Wenn in mindestens zwei der Kliniken die INAs komplett überlastet sind, dann würde die zweite Stufe des Notfallplans beginnen - die Etablierung der Zentralen Infekt-Notaufnahme (ZINA). In diesem Fall würden nicht vital bedrohte Patientinnen und Patienten aus allen drei Landkreisen mit einer Corona-Infektion und jene mit einem Verdacht auf eine solche, die per Rettungswagen in eine Klinik gebracht werden müssen, an eine zentrale Aufnahmestelle transportiert, die ZINA. Da das Klinikum Erding mittig der drei Landkreise gelegen ist, würde sich dieser Standort strategisch am besten eignen.

Mit Hilfe einer Modulbaulösung, die innerhalb von wenigen Tagen einsatzbereit ist, könnten dort Patienten bis zu 24 Stunden sicher und kompetent versorgt werden. Für die Versorgung verantwortlich wären Teams aus qualifizierten Kräften, die aktuell in keinem der regulären Klinikbetriebe eingebunden sind - also zusätzliches Personal. In einem nächsten Schritt würden die betroffenen Patienten dann gegebenenfalls in den regulären Betrieb einer der drei Kliniken aufgenommen werden. Vital bedrohte Patienten kommen wie in der ersten Stufe des Notfallplans unabhängig ihres Infektionsstatus in die nächstgelegene Klinik.
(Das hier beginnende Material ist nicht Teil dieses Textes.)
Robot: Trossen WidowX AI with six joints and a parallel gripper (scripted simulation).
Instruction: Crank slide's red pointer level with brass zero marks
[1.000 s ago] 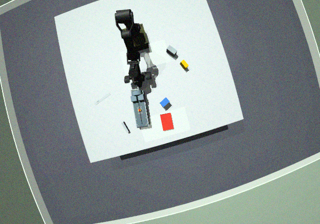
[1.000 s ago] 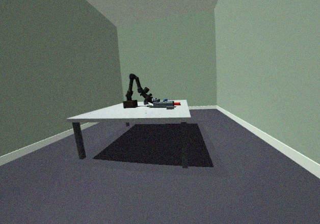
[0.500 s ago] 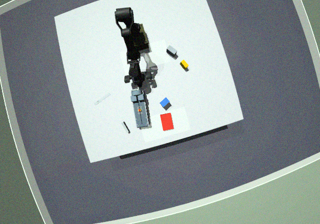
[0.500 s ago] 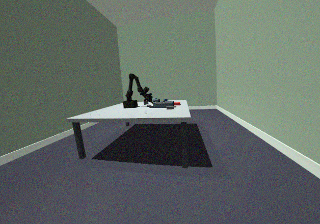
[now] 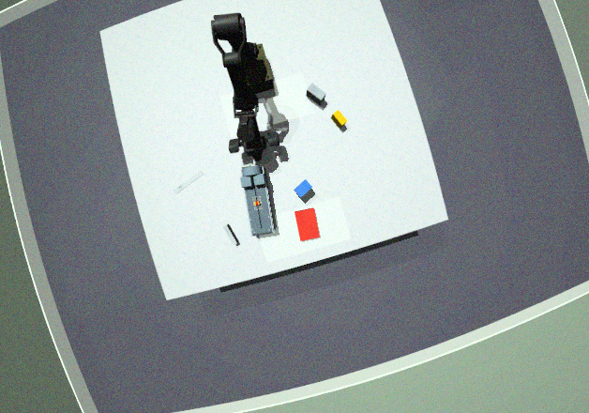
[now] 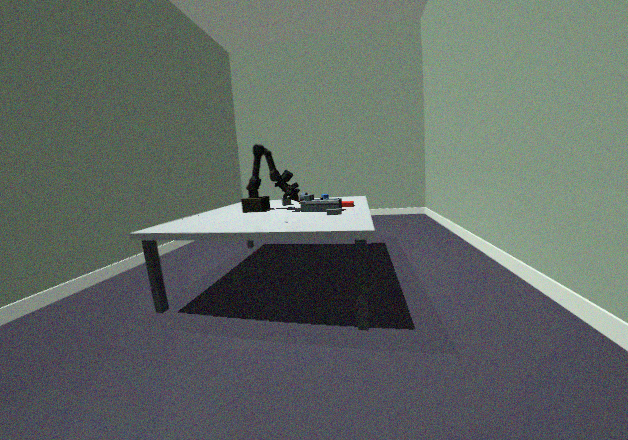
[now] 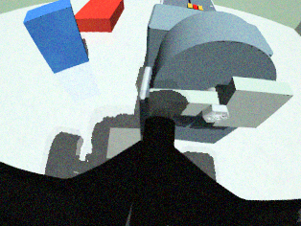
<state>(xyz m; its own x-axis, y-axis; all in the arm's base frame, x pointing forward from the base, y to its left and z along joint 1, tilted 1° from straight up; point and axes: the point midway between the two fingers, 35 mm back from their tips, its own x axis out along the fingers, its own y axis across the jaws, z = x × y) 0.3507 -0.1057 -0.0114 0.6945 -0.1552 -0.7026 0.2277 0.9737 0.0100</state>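
Right now my gripper tip is 20 mm past the crank handle and 20 mm below it. The rest, counted from my gripper tip: red pointer (150 mm ahead, 70 mm to the right, 20 mm above); then flat red block (310 mm ahead, 80 mm to the left, 50 mm below); then blue block (170 mm ahead, 120 mm to the left, 20 mm below).
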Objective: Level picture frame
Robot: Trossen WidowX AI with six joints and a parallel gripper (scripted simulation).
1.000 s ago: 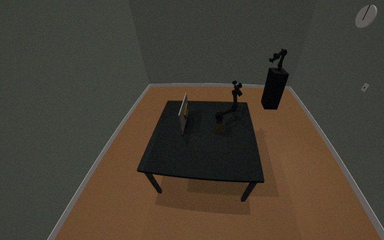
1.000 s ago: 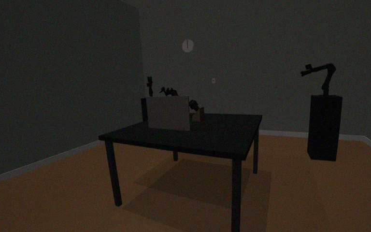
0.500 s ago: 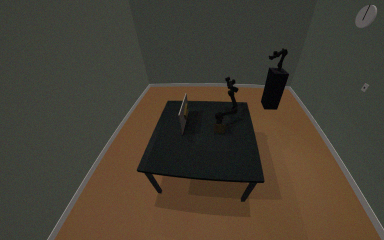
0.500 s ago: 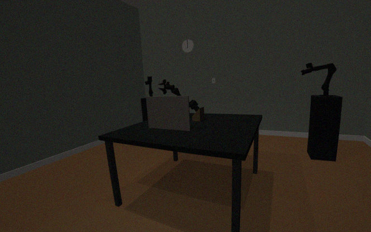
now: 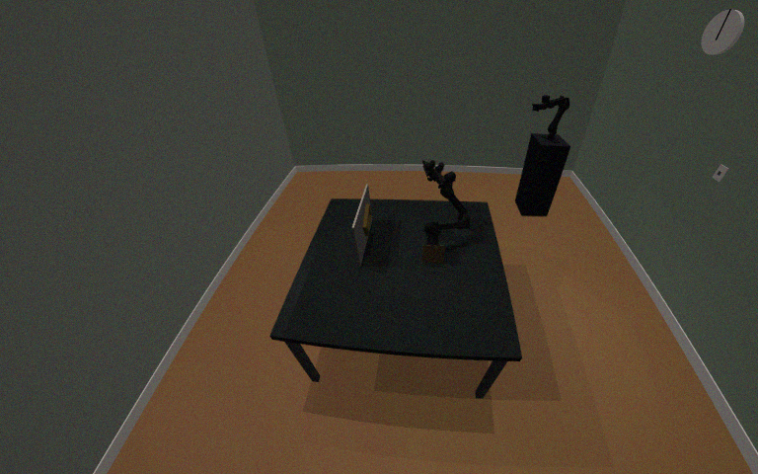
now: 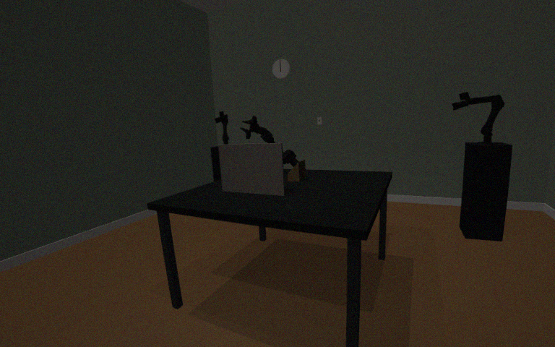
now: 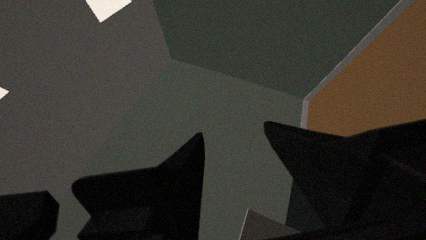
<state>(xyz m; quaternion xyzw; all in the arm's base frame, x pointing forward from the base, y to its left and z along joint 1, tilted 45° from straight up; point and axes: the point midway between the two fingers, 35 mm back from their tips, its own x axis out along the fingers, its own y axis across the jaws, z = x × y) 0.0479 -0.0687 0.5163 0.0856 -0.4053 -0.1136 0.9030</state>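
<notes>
My gripper tip is now 370 mm short of the picture frame, 270 mm to the right of it and 270 mm above it. From my gripper tip the other things lie so: wall panel: 380 mm ahead, 290 mm to the left, 280 mm below.
</notes>
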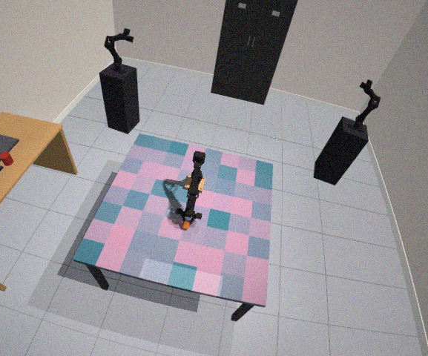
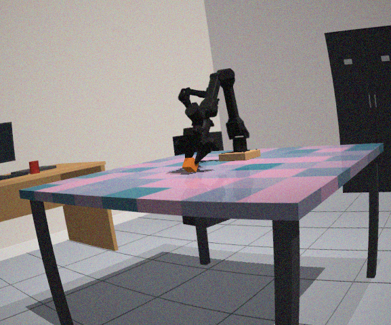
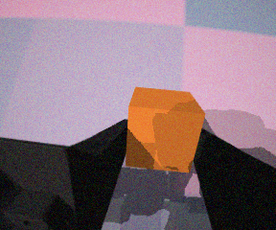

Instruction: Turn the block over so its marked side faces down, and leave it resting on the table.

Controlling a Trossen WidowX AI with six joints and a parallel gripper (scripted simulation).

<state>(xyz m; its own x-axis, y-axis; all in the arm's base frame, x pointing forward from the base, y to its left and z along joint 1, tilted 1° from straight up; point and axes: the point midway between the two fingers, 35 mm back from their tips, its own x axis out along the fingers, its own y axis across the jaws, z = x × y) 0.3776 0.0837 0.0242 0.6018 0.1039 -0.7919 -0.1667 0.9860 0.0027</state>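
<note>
My gripper tip is now 10 mm past the orange block and 10 mm above it.
</note>
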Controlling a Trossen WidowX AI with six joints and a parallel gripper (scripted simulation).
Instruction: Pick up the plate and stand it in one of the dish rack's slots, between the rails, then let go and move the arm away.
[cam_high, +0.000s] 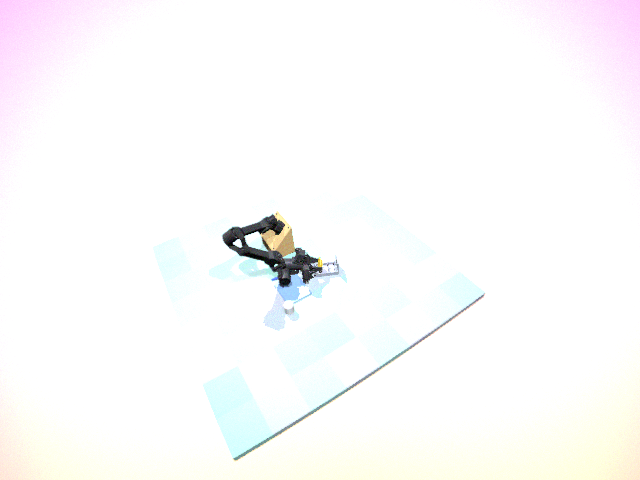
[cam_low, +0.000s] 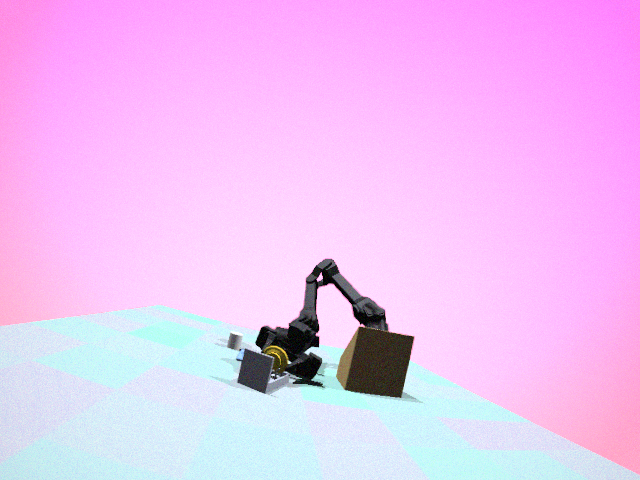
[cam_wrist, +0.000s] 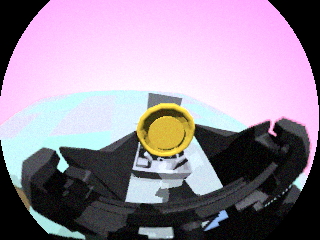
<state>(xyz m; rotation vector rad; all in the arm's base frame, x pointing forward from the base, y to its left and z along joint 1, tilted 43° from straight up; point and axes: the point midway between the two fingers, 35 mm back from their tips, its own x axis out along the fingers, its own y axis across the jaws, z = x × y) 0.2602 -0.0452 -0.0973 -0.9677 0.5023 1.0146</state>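
Right now the grey dish rack is 30 mm below my gripper tip, 20 mm to the left of it and 10 mm ahead of it. Round my gripper tip: yellow plate 10 mm to the right; then white cup 260 mm to the right, 110 mm ahead, 30 mm below; then blue spoon 190 mm to the right, 90 mm behind, 50 mm below.
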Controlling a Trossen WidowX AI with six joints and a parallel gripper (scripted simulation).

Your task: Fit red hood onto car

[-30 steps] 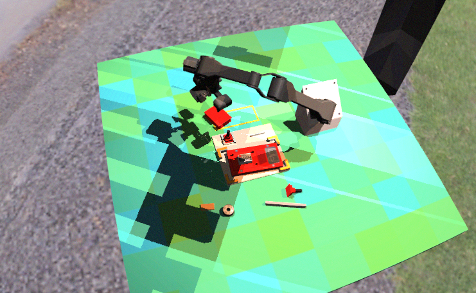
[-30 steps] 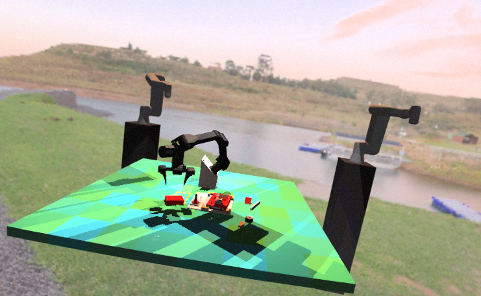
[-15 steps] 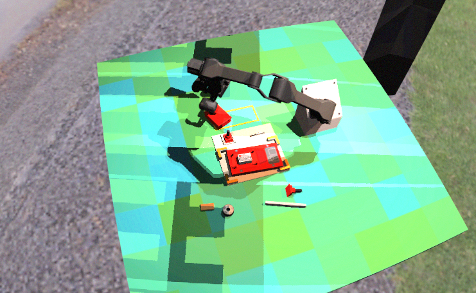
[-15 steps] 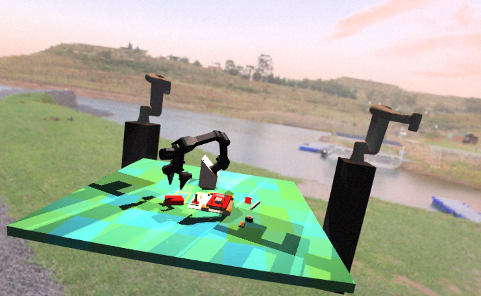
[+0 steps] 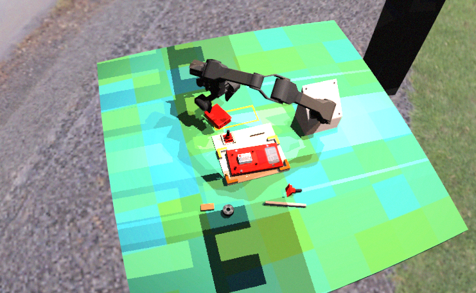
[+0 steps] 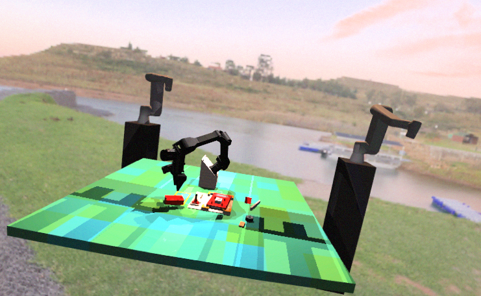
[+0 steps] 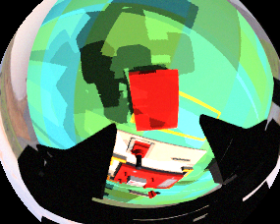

"Wir versprechen uns von diesem Konzept zum einen eine Entlastung für die Mitarbeiterinnen und Mitarbeiter in den Notaufnahmen, insbesondere aber eine schnellere Versorgung für alle vital bedrohten Notfall-Patientinnen und -Patienten", sagt Rainald Kaube. Skepsis am Nutzen dieser Möglichkeit gab es zunächst durchaus, wie dessen Stellvertreter Peter Lemberger sagt. "Der Plan würde zusätzliche Transportkapazitäten binden." Denn ein Patient aus Kirchseeon im Landkreis Ebersberg, der die Kriterien erfüllt, würde zunächst in die Erdinger ZINA gebracht werden, danach wieder zurück in den Nachbarlandkreis in die Ebersberger Kreisklinik. Aber, sagt Lemberger nun weiter, es sei eine Notfalllösung für eine absolut katastrophale Situation - und in einem solchen Fall gebe es kein perfektes Konzept ohne kleinere Abstriche.

Bei dem Plan handelt es sich um Vor-Überlegungen, wie es von Seiten des Erdinger Landratsamts heißt. Krankenhauskoordinator Kaube befinde sich zu dieser Thematik in ständigem Austausch mit den Pandemiebeauftragten der drei Kreiskliniken. Finale Entscheidungen über die genaue Umsetzung, die Logistik und die Kosten seien noch nicht getroffen worden.